Unfortunately there are no extensive studies, but the answer would tend to be a no – when people are performing music, the cognitive skills are generally much too active. We believe that these even block such physical responses as possible losses of control: the musician needs to focus on his own active performance.
What music triggers goosebumps in your case?
To be quite honest, I don’t really have such sensitive responses. I only very rarely get goosebumps, and if I do, it’s a reaction to a film soundtrack, such as in »Schindler’s List«. My personal response is often a purely mental experience, without the physiological reaction.
So for you the context, be it a scene or a song text, plays a role. Is that often the case?
Yes, that’s an important point. Meaning always occurs on the multimedia level. What a piece of music means to me doesn’t necessarily only have to do with the way it sounds. It depends not only on the present context, but also on my own experiences or recollections. We are probably all familiar with the way music can be linked to specific experiences such as a first date with someone, and thus gains a specific meaning for the individual.
Is the setting a factor as well? Does it make a difference whether I listen to CD or hear the same music in concert?

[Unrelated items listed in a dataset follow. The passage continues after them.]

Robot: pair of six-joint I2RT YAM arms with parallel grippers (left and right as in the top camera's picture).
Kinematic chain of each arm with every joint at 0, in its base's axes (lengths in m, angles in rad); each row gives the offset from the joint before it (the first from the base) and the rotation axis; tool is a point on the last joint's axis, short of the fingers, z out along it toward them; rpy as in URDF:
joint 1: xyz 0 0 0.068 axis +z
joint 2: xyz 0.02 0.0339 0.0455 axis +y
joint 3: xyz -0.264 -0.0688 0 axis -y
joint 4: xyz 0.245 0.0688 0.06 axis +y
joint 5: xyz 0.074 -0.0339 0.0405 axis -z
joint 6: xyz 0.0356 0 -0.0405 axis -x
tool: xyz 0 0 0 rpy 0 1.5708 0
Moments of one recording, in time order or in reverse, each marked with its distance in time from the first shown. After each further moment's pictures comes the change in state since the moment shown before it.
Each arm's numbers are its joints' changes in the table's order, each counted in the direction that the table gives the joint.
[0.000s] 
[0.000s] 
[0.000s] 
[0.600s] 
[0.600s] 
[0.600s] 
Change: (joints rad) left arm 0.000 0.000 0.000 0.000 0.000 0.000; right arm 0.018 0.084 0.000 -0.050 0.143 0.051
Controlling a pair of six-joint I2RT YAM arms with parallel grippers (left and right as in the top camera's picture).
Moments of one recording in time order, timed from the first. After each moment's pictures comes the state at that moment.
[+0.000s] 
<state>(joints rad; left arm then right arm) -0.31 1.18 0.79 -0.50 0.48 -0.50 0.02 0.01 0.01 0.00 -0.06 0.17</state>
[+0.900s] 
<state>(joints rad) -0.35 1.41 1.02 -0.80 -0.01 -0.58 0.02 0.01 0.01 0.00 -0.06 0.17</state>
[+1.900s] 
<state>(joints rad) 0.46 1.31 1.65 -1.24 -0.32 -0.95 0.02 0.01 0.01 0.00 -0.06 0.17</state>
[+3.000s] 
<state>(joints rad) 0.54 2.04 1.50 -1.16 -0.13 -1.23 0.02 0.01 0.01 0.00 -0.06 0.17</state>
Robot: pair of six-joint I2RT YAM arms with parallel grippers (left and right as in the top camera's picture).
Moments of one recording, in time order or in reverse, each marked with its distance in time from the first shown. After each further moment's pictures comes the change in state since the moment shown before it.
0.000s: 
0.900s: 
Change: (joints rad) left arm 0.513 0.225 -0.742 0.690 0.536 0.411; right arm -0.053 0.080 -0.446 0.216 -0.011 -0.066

Absolutely. Above all, we know that spatial acoustics play an important role. What makes listening to music in the concert hall special is the feeling of being embedded in the sound. We refer to so-called »immersion experiences«. Technology manufacturers are currently trying to recreate this experience using virtual reality, special audio formats and highly-evolved headphones. But this is pretty complicated; an immersion experience cannot be artificially reproduced 1:1, while in the concert hall you get this effect as a free bonus, so to speak. I think this is the decisive difference between CD and a concert: it’s not just the social event, it’s also about bathing in sound – that’s what makes the concert experience so special and irreplaceable.

»What makes listening to music in the concert hall special is the feeling of being embedded in the sound.«
You have been researching the effect that music has on people for many years now. Can you tell us what we can learn and what we should learn from all this?
First of all, we can say goodbye to the old idea that people’s emotions can be predictably influenced by music. It doesn’t work like that. Each of us has his or her own listening biography, so that the emotional effect of music is something very individual that cannot really be predicted. There are two things I’ve learned in the last 15 years: firstly, just how individual musical experience is, and secondly, how open the system is to new experiences.
It’s really great to see how music that you have never been waiting for can suddenly grab you, making you wonder why you didn’t listen to it 20 years ago. That’s something that can happen at any time. In conclusion: just go to a concert, even if you don’t know what’s on the programme. Go to a concert – and listen!